Exercise description:
Filter the entries, keeping every line with the string "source".

[Stored items from a collection]
--------------------------------

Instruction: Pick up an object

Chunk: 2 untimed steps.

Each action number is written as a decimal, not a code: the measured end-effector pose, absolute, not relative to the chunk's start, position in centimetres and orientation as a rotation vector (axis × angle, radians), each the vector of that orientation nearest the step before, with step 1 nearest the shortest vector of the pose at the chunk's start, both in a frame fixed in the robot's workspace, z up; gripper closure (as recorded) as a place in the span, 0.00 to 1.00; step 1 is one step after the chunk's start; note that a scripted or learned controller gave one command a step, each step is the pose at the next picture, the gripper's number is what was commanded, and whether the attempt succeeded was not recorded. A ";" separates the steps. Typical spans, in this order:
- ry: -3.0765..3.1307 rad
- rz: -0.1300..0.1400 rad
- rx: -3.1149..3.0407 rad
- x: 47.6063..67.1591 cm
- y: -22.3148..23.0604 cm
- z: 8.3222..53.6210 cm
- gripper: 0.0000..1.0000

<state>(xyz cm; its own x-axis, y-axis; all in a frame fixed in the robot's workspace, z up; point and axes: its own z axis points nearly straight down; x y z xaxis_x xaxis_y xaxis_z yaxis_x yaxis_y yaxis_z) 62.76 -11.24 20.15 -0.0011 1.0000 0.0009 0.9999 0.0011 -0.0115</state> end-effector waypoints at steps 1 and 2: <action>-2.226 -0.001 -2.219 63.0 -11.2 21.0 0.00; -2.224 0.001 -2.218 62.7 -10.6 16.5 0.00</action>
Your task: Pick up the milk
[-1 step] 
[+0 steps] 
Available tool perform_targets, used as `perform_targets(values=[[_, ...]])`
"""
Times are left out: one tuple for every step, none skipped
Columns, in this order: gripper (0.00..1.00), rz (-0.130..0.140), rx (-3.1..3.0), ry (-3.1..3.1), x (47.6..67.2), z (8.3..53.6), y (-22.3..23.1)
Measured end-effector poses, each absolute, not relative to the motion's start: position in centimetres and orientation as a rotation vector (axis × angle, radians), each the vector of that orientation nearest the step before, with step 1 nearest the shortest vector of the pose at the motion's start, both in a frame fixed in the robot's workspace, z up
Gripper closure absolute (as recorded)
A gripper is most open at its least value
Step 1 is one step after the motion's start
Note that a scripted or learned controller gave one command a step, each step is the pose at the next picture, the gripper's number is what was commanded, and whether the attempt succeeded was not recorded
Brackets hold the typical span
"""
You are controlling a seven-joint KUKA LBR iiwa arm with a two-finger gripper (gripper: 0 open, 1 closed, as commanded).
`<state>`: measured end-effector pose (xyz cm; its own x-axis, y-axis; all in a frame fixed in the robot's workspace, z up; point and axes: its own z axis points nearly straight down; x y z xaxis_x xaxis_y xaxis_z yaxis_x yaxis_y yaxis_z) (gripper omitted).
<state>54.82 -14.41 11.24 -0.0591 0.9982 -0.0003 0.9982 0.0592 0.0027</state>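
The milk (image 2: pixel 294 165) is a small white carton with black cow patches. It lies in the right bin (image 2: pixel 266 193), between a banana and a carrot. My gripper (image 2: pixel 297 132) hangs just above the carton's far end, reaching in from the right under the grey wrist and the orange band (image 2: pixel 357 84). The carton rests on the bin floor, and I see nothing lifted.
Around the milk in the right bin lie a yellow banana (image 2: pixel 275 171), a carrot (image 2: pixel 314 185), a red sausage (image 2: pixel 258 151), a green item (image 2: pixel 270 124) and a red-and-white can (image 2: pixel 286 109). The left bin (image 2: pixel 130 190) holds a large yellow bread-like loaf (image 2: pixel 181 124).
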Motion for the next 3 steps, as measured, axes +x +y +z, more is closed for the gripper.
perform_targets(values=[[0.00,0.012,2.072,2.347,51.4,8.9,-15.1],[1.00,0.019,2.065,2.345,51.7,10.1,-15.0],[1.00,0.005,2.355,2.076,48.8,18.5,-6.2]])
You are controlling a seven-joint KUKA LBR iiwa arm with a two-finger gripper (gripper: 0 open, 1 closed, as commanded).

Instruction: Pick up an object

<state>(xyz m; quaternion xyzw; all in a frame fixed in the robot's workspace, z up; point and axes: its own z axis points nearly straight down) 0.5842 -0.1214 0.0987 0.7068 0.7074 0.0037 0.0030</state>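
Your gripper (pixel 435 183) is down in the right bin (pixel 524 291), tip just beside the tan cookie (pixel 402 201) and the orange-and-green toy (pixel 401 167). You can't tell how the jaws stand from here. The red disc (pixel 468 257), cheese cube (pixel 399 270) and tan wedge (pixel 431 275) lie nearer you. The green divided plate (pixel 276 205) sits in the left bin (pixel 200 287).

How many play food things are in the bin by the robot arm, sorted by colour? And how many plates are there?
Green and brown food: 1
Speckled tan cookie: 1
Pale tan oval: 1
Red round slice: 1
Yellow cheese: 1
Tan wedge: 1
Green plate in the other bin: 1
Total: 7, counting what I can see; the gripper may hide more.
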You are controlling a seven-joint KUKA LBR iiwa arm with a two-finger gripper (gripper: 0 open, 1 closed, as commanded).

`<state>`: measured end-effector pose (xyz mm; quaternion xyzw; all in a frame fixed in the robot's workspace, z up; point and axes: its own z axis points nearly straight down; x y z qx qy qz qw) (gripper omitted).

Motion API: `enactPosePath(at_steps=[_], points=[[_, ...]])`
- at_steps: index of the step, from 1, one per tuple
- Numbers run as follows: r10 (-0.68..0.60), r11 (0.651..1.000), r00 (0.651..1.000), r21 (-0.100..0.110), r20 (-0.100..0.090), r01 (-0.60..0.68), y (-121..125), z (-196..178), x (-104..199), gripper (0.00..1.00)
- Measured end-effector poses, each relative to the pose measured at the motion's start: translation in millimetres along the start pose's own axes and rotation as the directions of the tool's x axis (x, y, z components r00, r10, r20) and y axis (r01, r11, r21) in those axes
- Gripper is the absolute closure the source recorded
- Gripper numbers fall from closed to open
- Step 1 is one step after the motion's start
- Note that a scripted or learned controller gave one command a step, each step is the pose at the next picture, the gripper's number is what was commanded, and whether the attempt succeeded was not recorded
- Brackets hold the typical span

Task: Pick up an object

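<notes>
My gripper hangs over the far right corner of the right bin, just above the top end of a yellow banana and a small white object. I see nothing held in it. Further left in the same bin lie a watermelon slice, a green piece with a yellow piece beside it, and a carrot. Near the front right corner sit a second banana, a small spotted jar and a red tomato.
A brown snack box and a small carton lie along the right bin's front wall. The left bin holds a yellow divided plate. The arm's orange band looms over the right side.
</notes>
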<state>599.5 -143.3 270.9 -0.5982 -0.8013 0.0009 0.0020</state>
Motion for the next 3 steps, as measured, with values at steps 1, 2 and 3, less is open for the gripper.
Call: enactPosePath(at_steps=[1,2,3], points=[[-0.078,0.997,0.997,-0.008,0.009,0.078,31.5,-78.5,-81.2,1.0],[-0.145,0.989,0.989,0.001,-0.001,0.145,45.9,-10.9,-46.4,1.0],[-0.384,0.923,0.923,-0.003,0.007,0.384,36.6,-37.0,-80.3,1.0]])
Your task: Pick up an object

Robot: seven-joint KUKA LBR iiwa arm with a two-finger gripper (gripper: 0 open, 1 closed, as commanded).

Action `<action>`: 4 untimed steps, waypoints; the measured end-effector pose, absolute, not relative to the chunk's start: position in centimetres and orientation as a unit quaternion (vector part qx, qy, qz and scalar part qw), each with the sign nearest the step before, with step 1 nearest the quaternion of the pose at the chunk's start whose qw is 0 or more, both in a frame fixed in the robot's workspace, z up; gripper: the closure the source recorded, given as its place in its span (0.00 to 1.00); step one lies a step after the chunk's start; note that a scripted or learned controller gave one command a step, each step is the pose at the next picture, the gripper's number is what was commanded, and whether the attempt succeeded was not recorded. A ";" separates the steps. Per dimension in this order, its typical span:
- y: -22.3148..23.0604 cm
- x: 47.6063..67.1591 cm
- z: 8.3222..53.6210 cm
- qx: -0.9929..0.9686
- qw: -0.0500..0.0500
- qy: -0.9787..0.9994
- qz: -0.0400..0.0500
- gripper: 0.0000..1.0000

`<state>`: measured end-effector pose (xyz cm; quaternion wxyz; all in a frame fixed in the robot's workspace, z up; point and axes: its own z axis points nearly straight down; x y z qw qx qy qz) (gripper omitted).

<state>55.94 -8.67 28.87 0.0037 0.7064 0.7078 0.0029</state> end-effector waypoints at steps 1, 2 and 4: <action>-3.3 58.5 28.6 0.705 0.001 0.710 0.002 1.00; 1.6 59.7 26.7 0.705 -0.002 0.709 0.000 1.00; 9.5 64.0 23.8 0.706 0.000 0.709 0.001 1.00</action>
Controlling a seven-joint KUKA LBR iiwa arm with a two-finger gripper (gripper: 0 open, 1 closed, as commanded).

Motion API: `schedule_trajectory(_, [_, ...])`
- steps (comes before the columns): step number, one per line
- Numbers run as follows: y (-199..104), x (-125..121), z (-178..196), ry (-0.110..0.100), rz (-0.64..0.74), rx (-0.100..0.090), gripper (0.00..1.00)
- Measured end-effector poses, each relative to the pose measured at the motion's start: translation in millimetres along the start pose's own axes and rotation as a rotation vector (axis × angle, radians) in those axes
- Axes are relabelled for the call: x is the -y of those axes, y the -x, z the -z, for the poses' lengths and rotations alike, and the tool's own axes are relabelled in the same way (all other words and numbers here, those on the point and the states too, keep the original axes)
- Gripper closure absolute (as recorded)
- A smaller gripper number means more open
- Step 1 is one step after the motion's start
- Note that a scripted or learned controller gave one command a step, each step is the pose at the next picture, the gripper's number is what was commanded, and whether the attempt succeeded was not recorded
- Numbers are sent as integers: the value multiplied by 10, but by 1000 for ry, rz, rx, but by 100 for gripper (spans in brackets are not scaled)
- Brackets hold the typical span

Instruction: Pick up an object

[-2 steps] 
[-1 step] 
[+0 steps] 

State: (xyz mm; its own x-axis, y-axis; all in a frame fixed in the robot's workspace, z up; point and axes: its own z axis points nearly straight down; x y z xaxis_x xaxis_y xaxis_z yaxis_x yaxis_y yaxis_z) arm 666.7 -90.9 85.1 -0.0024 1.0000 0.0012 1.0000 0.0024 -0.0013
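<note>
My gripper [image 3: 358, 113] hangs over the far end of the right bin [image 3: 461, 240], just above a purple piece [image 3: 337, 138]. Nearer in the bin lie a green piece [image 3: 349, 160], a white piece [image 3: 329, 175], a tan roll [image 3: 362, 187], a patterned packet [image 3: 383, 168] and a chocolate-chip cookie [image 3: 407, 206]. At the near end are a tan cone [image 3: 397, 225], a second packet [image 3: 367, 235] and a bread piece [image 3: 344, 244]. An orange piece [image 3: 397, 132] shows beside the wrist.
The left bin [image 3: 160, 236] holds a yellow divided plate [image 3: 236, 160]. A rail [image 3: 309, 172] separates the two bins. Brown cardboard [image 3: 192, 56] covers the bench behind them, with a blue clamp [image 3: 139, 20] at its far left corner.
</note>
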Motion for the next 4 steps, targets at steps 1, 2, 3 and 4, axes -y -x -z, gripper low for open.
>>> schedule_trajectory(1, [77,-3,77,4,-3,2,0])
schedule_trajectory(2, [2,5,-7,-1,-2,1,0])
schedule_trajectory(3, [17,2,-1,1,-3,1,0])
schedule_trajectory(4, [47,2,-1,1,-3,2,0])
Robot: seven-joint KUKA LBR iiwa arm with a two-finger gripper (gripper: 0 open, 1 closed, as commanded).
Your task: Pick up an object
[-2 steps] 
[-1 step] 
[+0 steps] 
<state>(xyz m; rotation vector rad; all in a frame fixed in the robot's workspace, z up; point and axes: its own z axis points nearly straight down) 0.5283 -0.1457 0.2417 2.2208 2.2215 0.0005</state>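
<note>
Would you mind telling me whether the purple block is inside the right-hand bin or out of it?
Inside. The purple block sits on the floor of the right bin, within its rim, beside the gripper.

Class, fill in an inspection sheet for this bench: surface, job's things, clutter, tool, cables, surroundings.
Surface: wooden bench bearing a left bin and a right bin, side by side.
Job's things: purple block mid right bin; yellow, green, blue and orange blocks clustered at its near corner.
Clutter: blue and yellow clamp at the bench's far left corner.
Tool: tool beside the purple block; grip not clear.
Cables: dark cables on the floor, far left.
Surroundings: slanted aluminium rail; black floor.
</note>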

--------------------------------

Answer to the exercise:
- Gripper is the absolute closure the source recorded
Action `<action>`: 4 untimed steps, waypoints; the measured end-effector pose, absolute, not relative to the chunk's start: position in centimetres and orientation as a unit quaternion (vector part qx, qy, qz and scalar part qw), each with the sign nearest the step before, with step 1 nearest the quaternion of the pose at the chunk's start whose qw is 0 or more, both in a frame fixed in the robot's workspace, z up; gripper: the closure the source recorded, given as its place in its span (0.00 to 1.00); step one lies a step after the chunk's start; note that a scripted or learned controller gave one command a step, each step is the pose at the next picture, the gripper's number is what was commanded, and whether the attempt succeeded was not recorded. A ";" separates the steps. Per dimension in this order, its typical span:

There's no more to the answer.